I abandoned the design after a while and chose a different approach. I ended up using a disk-based replication, like DRDB. A two-machine cluster forms the master cluster, one active and one standby. Writes are replicated to both machines at disk level synchronously. When the active node fails, the standby becomes active within seconds automatically with the complete data on disk.

The beauty of this approach is the simple design and setup. The data are always in sync, no stale data. Failover is immediate and automatic. The failed node can automatically catch up when back online. The database application doesn't need any change and all the SQL semantics are preserved. The cluster has one IP so the clients don't need special connection logic. They just need to retry when connection fails.
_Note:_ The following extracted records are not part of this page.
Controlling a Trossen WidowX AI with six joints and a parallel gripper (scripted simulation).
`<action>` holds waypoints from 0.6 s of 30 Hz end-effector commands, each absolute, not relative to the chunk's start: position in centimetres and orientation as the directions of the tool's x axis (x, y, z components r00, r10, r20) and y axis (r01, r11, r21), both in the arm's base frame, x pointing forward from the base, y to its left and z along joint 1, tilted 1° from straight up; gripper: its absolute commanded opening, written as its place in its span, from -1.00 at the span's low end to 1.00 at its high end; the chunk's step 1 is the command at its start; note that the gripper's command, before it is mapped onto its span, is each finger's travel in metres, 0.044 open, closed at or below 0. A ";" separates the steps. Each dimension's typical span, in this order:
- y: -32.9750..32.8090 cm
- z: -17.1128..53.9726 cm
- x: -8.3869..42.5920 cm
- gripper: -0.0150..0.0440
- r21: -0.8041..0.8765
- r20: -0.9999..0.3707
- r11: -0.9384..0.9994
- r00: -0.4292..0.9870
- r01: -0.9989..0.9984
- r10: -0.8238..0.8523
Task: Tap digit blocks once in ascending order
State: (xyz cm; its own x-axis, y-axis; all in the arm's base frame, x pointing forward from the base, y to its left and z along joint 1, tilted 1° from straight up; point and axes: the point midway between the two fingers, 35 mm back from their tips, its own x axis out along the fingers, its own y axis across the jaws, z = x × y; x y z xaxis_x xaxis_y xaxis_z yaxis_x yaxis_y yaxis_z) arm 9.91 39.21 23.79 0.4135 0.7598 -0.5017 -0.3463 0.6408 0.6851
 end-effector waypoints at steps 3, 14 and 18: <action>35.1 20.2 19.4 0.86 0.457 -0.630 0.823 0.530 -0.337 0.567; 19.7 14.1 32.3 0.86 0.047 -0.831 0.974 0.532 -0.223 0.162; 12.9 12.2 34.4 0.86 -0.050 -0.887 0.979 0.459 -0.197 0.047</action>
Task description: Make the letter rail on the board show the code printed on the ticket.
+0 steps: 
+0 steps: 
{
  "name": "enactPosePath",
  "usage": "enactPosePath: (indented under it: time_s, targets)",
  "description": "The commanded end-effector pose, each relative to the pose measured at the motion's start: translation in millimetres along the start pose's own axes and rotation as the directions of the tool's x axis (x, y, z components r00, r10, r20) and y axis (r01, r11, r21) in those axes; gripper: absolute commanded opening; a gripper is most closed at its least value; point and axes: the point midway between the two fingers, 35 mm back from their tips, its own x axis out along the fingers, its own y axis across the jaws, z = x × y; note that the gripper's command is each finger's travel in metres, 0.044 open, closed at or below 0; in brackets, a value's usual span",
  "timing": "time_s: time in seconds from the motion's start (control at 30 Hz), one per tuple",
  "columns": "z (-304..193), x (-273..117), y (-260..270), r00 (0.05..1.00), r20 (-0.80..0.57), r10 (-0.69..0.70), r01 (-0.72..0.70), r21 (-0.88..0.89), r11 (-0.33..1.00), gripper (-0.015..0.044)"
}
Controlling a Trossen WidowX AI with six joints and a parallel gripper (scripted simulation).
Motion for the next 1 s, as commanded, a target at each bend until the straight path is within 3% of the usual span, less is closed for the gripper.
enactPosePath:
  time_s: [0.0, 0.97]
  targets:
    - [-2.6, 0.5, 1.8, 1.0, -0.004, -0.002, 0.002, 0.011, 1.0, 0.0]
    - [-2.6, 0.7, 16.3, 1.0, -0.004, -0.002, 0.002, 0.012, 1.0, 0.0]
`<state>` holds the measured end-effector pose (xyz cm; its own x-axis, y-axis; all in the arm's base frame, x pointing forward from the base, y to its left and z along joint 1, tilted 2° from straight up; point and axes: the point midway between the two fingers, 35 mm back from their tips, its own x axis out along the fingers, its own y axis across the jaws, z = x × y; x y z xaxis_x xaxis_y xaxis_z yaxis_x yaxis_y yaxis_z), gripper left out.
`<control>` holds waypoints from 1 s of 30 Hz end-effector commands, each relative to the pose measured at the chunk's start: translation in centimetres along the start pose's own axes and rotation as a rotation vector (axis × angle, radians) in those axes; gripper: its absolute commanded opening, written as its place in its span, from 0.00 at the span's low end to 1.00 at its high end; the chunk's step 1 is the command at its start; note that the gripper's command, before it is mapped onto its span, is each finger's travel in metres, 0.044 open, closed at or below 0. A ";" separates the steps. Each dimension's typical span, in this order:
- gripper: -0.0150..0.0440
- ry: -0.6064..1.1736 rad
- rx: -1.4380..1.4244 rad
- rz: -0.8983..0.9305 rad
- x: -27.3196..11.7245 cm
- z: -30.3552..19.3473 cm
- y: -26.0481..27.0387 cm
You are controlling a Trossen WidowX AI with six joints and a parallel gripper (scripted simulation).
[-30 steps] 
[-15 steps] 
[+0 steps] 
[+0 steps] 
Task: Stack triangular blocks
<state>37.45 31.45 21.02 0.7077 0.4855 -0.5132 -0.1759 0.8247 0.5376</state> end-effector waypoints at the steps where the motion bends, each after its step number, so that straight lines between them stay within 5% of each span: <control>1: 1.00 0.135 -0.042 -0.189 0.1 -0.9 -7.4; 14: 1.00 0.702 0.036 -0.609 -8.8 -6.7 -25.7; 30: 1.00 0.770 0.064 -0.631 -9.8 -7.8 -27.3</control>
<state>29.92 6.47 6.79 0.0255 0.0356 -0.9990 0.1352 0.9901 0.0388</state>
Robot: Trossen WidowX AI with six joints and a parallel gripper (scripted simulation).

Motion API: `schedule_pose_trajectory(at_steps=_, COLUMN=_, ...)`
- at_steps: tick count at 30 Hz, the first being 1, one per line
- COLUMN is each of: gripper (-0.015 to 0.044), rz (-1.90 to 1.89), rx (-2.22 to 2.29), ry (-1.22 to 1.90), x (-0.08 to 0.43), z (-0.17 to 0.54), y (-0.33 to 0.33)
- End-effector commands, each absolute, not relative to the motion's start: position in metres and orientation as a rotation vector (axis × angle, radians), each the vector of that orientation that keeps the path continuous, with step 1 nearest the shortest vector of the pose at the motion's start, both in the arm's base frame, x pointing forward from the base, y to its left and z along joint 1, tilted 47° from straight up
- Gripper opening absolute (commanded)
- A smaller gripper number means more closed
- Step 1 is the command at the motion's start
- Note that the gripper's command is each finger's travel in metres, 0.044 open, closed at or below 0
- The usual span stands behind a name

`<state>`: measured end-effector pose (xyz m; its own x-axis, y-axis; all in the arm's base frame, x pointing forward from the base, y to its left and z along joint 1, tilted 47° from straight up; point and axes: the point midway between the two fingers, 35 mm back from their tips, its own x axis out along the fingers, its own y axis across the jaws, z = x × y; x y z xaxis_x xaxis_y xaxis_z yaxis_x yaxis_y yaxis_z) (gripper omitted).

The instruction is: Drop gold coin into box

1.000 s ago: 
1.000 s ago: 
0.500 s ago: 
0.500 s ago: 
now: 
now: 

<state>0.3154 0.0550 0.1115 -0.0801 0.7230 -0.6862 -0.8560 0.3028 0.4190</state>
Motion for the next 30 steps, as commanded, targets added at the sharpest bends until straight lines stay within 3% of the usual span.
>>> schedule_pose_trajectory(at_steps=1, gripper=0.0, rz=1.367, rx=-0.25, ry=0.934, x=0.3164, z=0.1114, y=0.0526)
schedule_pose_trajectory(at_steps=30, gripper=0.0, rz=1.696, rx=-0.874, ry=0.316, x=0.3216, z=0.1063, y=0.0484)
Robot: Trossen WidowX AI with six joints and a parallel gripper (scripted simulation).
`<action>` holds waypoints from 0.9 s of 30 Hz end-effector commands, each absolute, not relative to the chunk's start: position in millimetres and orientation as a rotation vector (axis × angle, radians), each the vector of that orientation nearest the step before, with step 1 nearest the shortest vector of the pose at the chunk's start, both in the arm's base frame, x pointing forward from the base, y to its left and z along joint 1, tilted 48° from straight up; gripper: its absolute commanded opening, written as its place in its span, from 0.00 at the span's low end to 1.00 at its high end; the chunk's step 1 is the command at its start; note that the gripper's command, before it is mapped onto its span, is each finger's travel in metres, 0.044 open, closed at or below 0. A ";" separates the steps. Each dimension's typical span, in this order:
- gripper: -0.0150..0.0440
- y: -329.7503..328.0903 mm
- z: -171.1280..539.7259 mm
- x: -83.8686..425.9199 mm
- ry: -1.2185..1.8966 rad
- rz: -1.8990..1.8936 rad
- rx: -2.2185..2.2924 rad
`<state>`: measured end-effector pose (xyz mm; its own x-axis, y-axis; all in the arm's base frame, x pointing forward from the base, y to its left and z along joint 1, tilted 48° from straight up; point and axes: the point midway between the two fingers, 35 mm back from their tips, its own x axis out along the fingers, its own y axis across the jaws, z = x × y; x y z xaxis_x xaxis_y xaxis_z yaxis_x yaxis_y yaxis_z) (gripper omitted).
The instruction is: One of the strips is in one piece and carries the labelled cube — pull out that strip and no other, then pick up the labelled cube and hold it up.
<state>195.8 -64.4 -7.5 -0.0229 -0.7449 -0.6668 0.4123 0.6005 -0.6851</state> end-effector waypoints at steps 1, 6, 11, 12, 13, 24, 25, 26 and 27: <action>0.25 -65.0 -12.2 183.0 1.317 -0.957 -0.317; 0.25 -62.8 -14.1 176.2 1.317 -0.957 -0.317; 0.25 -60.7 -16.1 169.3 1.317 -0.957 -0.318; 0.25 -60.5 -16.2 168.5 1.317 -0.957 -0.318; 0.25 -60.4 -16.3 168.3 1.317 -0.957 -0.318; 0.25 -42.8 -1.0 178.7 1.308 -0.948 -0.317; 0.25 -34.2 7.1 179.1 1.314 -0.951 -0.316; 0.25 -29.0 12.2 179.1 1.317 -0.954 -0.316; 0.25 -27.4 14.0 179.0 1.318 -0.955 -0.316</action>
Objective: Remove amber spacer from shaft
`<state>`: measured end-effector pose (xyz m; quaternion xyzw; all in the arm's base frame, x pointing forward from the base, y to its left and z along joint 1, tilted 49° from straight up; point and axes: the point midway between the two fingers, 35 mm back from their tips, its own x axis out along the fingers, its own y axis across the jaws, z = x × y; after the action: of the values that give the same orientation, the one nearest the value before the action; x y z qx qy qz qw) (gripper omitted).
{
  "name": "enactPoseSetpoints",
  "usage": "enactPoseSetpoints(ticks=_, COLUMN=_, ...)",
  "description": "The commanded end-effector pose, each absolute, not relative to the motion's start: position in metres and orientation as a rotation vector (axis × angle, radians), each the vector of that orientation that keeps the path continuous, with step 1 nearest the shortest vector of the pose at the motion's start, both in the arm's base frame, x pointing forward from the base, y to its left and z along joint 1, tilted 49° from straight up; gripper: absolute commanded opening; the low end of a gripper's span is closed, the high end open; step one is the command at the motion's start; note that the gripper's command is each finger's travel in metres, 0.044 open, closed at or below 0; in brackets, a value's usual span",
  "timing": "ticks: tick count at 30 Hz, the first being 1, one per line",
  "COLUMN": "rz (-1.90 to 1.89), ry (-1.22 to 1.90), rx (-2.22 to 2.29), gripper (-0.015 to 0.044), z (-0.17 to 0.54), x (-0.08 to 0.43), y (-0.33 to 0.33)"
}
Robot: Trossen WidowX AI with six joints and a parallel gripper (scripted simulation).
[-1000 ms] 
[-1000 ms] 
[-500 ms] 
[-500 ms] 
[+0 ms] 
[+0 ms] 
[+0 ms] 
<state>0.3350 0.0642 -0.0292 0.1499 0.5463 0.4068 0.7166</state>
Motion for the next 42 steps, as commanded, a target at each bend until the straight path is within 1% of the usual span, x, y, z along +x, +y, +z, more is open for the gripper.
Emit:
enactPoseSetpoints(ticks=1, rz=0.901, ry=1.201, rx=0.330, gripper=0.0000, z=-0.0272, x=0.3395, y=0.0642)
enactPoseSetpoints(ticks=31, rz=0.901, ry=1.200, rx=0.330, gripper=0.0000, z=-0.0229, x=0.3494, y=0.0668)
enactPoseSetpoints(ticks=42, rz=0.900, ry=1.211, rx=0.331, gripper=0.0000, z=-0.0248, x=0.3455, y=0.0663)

For disaster recovery, I built another two-machine cluster in another datacenter acting as the slave, which did async replication from the master cluster. When the two-machine master cluster completely failed (as in the datacenter got burnt down), the slave cluster can become master via a manual process within 30 minutes. The 30 minutes SLA is for someone got paged, look at the situation and decide to fail over. There are too many uncertainties across datacenters to fail over automatically.

Added bonus, slaves can still hang off the master cluster for read scalability. And it works with any disk-based databases, not just MySQL.


I'm confused: doesn't the use of a single local relay to which all clients connect create a single, non-redundant point of failure?


There's nothing stopping you from having standby relays, active relays etc. You are free to create a topology of your choosing with minimal restrictions.